Here’s what my closet(s)/dresser looked like before integrating the KonMari method:
Does it spark joy?
Marie Kondo says you need to grab all of your clothes/accessories out and put them in a pile in front of you. Yes, that’s right, ALL of them. I went through both of my closets and my dresser and pulled out my shoes, jackets, scarves, shirts, tops, socks, pants, pjs, purses, etc etc. Anything I wear I grabbed. I threw it in a pile. This is what that pile looked like:
Yes, it is SO overwhelming. I stared at that pile in shock. HOW did I have THAT MUCH clothes?! I knew I only wore probably 25% of it; why did I have all of that?
That’s what happens! Clutter accumulates if you willy nilly bring things into your house, and don’t consciously keep an eye on it.
So, armed with my GINORMOUS pile of clothing on the ground, and a huge cup of coffee, I set to work. Kondo says you should pick up everything one by one, hold it with both hands, and ask yourself if it sparks joy. If it does, you hang on to it; if not, you will either donate it or throw it out.

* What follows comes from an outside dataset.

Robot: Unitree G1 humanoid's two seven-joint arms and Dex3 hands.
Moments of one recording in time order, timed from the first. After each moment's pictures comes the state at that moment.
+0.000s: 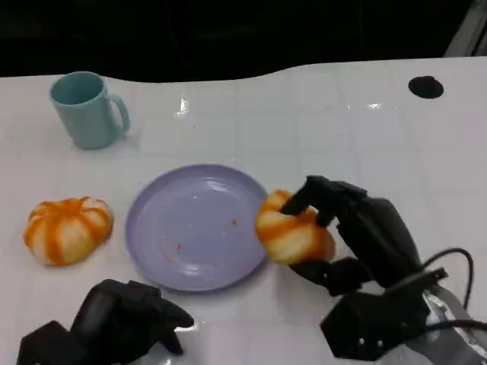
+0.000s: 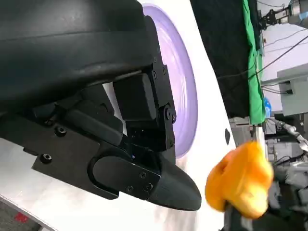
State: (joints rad) left arm -0.13 0.03 0.10 0.90 -0.14 -0.80 -0.45; right arm -0.36 -0.14 0.38 0.53 -0.59 -0.54 -0.38
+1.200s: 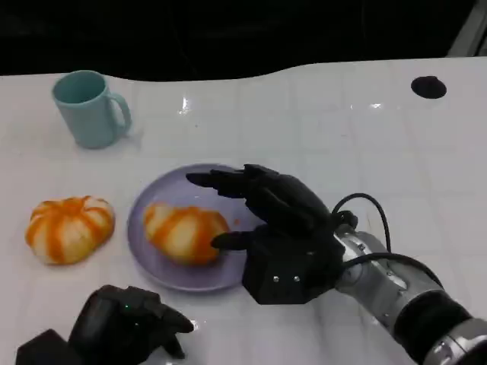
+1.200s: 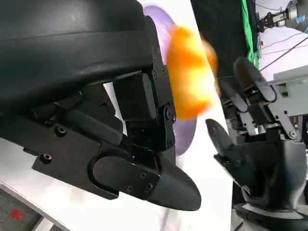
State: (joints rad) left arm -0.12 0.02 0.10 0.93 -0.17 -0.84 -0.49; right arm -0.68 0.04 0.47 0.89 -0.57 -0.50 -0.12
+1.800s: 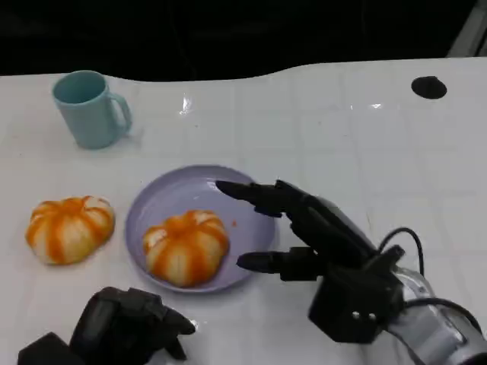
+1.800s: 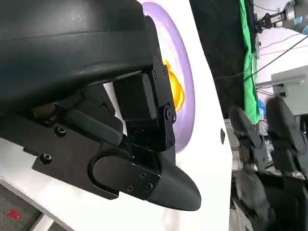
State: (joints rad) left arm -0.12 0.01 0.10 0.93 -0.17 -0.85 -0.49; right arm -0.38 -0.06 0.37 0.52 -0.37 -0.59 0.02
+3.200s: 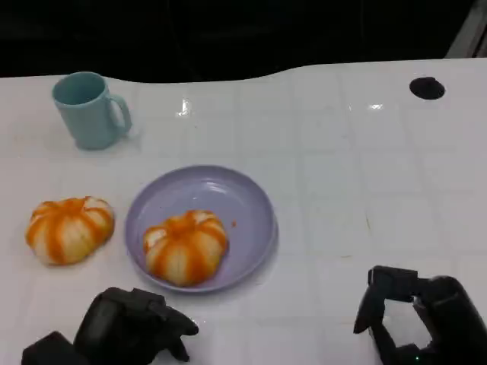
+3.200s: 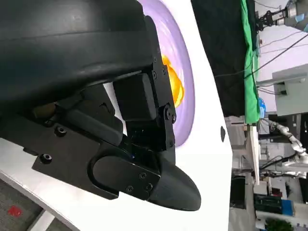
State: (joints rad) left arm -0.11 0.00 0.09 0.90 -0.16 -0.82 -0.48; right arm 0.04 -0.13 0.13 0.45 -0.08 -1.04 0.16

What sparks joy for me, won’t be what sparks joy for you. It was a bit tricky at the beginning figuring out what exactly that meant for me. I decided that I would rifle through the pile and pick out some things that I knew in my heart I loved, and I held those items first to give myself a baseline for what joy meant to me.

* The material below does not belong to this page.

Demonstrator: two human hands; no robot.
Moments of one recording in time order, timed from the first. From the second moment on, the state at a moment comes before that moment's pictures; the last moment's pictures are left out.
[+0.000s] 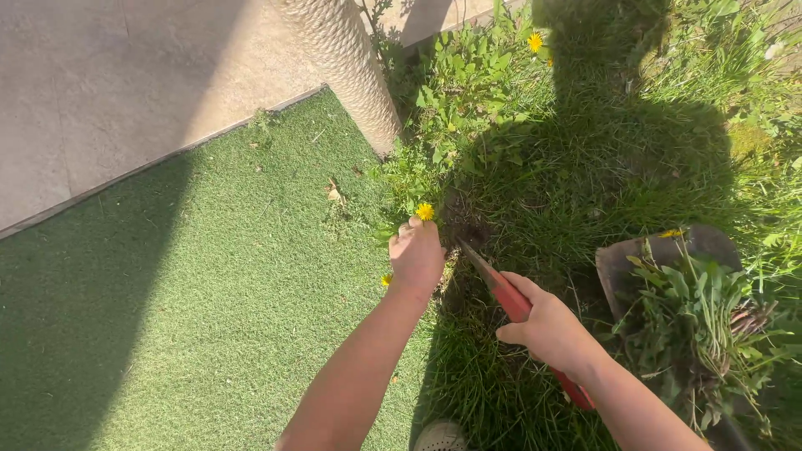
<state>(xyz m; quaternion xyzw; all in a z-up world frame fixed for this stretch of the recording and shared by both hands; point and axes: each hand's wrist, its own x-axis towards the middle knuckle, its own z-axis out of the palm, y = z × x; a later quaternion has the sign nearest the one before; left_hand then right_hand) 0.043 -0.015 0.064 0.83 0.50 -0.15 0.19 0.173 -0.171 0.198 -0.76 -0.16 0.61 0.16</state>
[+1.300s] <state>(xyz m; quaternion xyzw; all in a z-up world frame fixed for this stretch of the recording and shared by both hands) 0.036 0.020 0.020 0.90 0.34 -0.16 0.21 0.129 -0.123 0.166 -0.76 -0.40 0.47 -0.19</state>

I continued this process until the pile was bare, and I had a stack of clothing/accessories that brought me joy, and an even larger pile that did not. I was exhausted yes, but also liberated! I also was able to fill up 5 garbage bags with clothes to donate. That feels good!
Putting it away:
Now that I had my piles, I had to put all the things that sparked joy away. Giving everything a home makes it easy to keep things organized; if I’m done with my purse it has a home instead of throwing it on the ground.

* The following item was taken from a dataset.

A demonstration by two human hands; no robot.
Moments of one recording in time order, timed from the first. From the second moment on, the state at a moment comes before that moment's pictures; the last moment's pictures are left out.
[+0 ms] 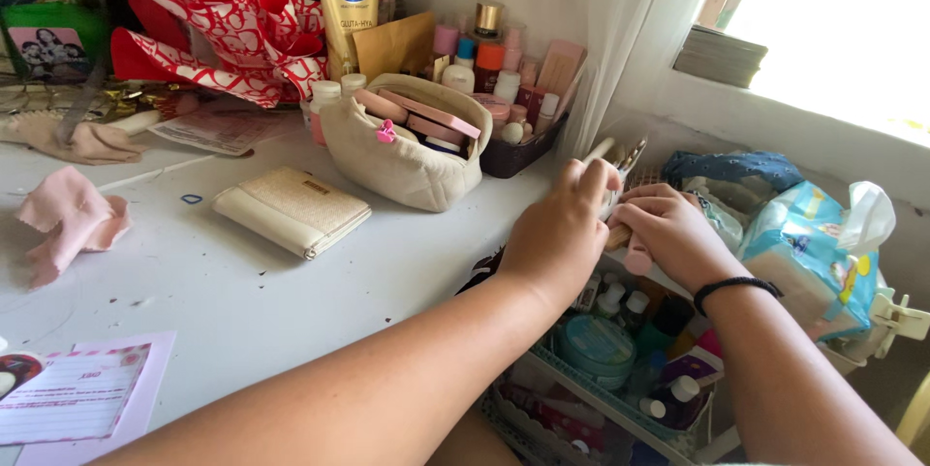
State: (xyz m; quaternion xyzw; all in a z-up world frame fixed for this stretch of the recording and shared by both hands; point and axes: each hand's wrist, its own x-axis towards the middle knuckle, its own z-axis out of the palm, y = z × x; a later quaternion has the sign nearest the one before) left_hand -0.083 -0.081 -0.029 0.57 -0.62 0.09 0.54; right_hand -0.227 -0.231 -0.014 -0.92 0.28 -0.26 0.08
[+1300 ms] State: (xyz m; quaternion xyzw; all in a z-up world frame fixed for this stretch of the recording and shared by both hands) left_hand 0.255 0.054 -0.041 0.96 -0.24 0.01 0.15; right_hand 0.051 -0.008 -0.024 -0.87 0.04 -0.34 0.34
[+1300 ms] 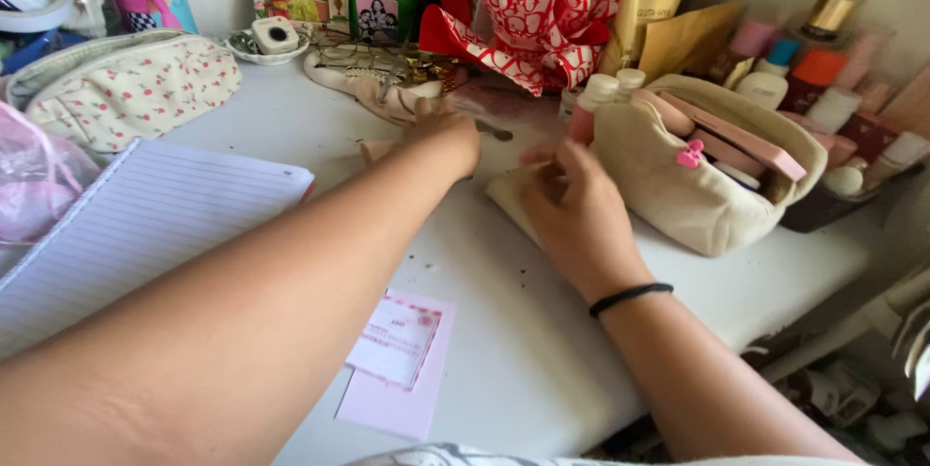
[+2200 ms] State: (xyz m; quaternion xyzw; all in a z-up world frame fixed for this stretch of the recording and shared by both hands) left_hand 0.290 0.085 -0.042 0.96 -0.13 0.05 0.22; right_hand 0.055 -0.019 -0.035 -0.86 0.03 -0.36 0.37
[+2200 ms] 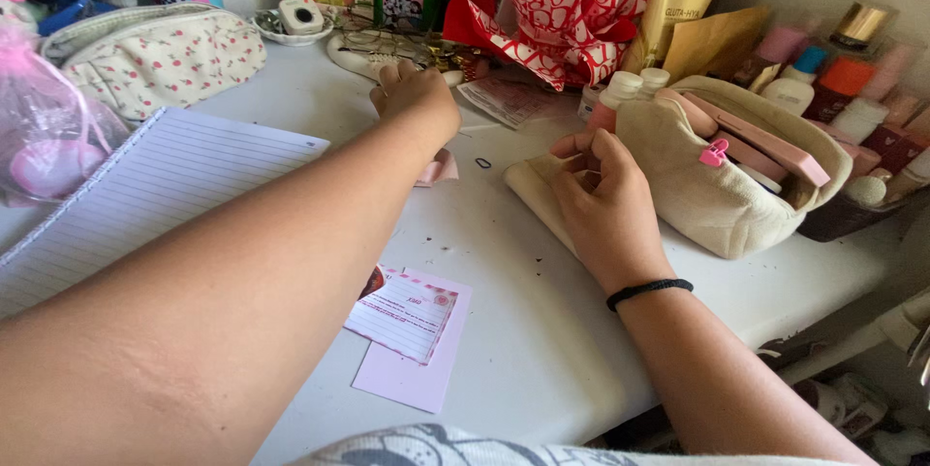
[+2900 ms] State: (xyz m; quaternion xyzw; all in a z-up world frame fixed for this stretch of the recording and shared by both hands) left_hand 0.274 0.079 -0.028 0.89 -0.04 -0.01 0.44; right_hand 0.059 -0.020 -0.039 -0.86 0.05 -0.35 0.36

Marie Kondo has a particular method for folding clothes and putting things away. Like I’ve mentioned I really recommend reading the book – and she provides diagrams and ways to fold and organize your clothing. The Netflix documentary also shows you how to fold clothing.
Because I don’t have a lot of dresser space, I hung my tops (which Marie doesn’t suggest). However, that’s what works for me and my life, and the glory of the system is that you can tweak it to work for your life!
I worked into the next day folding and organizing my clothes, and finally, it was all done!
Here’s a peek at what my closet(s) and dresser look like now that they are organized. They don’t look perfect because so far I’ve only tackled clothing, not the other categories. So the books, and towels, and other things that you see have not been addressed yet. I decided not to remove them from the closets and wait until that category to address them at all.
Now that I’ve gone through all of my clothes, I truly know what sparks joy for me, and what doesn’t. I am also hoping that now I will be more conscious about what I bring into my home and closets. It was hard not to feel guilty getting rid of clothing that I had barely worn, but at the end of the day that piece taught me what didn’t work for me, and someone else will be able to enjoy it!
Up next is books! I will link to that article once I have finished the category. In the meantime, I’m going to go stare in awe at my clothes. Happy organizing!